SALT LAKE CITY — A proposed reorganization of the Salt Lake City Police Department would establish a police precinct in the Rio Grande/Depot District, placing about 100 officers in the neighborhood, according to an email sent to members of the Pioneer Park Coalition.
Coalition members were urged to lend their support for the reorganization by speaking out at Tuesday’s Salt Lake City Council meeting or emailing City Council members, the email states.
The grass-roots coalition is privately funded and includes area business and property owners, community leaders, homeless services providers, police and government representatives.
The Salt Lake City Police Department would not confirm the proposal, but a spokeswoman said Chief Chris Burbank is scheduled to brief the City Council on the department’s proposed budget for 2014-15 on Tuesday afternoon. Overall, the proposed budget for the police department for the upcoming fiscal year is $57.8 million, about $2 million more than the current year, according to city documents.
No details would be released until Burbank’s presentation during the council work session, tentatively scheduled to begin at 3:30 p.m. in Room 326 of the Salt Lake City-County Building, 451 S. State, said department spokeswoman Lara Jones.
The council’s agenda includes an organizational chart that places a "Pioneer Precinct" under the purview of Logistics Deputy Chief Tim Doubt, who is also over the public safety complex, the evidence and crime lab, as well as tech support.
The police department presently operates a substation in a storefront west of Pioneer Park, Jones said. Officers use the space to do paperwork and store equipment, but it is not open to the public.
Other sources who spoke on background said preliminary discussions with the police department contemplated assigning more officers a precinct to patrol the area and housing other officers such as detectives in precinct offices to establish a greater police presence in the Pioneer Park/Depot district.
Salt Lake City officials would not comment on the proposal and referred questions to the police department.
Liz Buhler, the city’s homeless services coordinator, said multiple strategies are at work to address concerns raised by business owners, homeless service providers and residents of the Pioneer Park/Depot area.
"There's a lot of excitement, and a lot of people want to help what they see as a situation that can be improved," Buhler said.
The inaugural Street Engagement Team, composed of three nonprofit agencies that provide direct services to homeless people — Fourth Street Clinic, Volunteers of America and The Road Home — is expected to launch within two weeks. The team was funded with a grant from the Salt Lake County Council of Governments.
The city plans to install specially designed public restrooms near The Road Home shelter and across the street from the Salt Palace in July. The restrooms would be based on the Portland Loo design, which are made of stainless steel and have angled slots at the top and bottom, enabling police to readily determine whether the units are being used for drug sales, prostitution or other illegal activity.
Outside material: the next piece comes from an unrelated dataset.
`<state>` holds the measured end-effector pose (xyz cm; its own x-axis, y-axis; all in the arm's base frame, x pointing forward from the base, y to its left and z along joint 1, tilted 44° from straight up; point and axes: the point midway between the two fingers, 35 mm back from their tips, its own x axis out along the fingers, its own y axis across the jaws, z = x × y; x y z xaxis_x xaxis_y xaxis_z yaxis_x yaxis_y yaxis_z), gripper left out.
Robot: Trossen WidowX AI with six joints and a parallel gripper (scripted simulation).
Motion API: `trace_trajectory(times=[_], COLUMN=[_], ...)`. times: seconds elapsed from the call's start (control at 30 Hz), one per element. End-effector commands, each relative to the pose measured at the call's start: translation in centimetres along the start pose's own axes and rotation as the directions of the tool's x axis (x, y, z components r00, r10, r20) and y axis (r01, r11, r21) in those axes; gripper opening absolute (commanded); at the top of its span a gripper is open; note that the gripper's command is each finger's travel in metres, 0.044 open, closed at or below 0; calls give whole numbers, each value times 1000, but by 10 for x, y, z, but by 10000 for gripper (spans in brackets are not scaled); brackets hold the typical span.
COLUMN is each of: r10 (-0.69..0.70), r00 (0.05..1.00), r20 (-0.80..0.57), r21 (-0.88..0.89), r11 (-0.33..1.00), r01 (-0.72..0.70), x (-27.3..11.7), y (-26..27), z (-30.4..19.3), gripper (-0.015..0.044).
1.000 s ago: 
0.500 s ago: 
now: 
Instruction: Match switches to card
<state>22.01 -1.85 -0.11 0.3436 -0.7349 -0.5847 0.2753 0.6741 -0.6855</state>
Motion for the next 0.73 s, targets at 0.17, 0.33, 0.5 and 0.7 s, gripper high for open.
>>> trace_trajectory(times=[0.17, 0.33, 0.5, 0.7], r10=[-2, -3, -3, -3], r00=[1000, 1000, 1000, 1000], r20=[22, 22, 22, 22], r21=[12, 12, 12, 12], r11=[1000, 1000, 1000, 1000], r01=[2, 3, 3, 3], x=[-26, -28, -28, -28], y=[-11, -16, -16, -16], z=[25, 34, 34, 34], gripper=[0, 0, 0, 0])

"It's a very cool thing. It's a service, but we're not creating a new spot where crime might happen. Unfortunately, that happens in more traditional restrooms," Buhler said.
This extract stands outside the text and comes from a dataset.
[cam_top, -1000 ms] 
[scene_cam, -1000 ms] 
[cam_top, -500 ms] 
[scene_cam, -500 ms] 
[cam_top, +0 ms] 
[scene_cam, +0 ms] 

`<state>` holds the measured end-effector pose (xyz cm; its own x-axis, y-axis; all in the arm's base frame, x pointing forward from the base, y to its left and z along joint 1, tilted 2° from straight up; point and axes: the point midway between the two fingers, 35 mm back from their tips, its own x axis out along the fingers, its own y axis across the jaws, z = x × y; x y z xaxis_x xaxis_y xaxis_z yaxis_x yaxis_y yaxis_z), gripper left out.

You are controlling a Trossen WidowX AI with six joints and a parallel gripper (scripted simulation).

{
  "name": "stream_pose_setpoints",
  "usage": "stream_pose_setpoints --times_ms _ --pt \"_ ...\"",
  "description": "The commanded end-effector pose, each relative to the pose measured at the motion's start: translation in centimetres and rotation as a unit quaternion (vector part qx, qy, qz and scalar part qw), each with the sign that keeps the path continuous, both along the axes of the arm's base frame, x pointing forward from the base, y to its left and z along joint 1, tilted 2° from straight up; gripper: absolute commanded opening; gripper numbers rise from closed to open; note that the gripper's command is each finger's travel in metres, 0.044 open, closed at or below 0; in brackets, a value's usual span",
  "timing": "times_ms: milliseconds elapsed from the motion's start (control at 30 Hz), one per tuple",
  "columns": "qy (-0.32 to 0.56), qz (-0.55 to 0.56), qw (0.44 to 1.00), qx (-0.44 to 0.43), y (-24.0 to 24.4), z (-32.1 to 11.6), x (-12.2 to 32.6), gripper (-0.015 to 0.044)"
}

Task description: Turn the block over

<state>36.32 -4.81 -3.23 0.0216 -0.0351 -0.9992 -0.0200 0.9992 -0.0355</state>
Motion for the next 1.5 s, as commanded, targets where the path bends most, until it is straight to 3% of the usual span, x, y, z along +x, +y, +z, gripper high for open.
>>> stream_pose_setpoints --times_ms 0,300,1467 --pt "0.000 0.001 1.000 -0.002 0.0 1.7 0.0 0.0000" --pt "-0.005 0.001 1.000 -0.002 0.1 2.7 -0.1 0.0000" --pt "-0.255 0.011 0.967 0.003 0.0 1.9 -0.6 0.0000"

The city has concentrated heavily on improving the area since last fall, an effort that includes long-term planning for use of Pioneer Park, she said.
In recent months, Salt Lake police have stepped up enforcement and community policing activities in response to complaints of businesses and residents about safety and filthy conditions in the park and surrounding streets.
Cleanup crews from Valley Services regularly pick up trash, and the police department recently announced an initiative that encourages businesses or nonprofit agencies with private surveillance systems to share their IP addresses with the department to give them “additional eyes,” Deputy Chief Mike Brown said at the time.
Meanwhile, the city prosecutor’s office has urged crime victims in the community to fill out victim impact statements to help prosecutors obtain maximum penalties for offenders.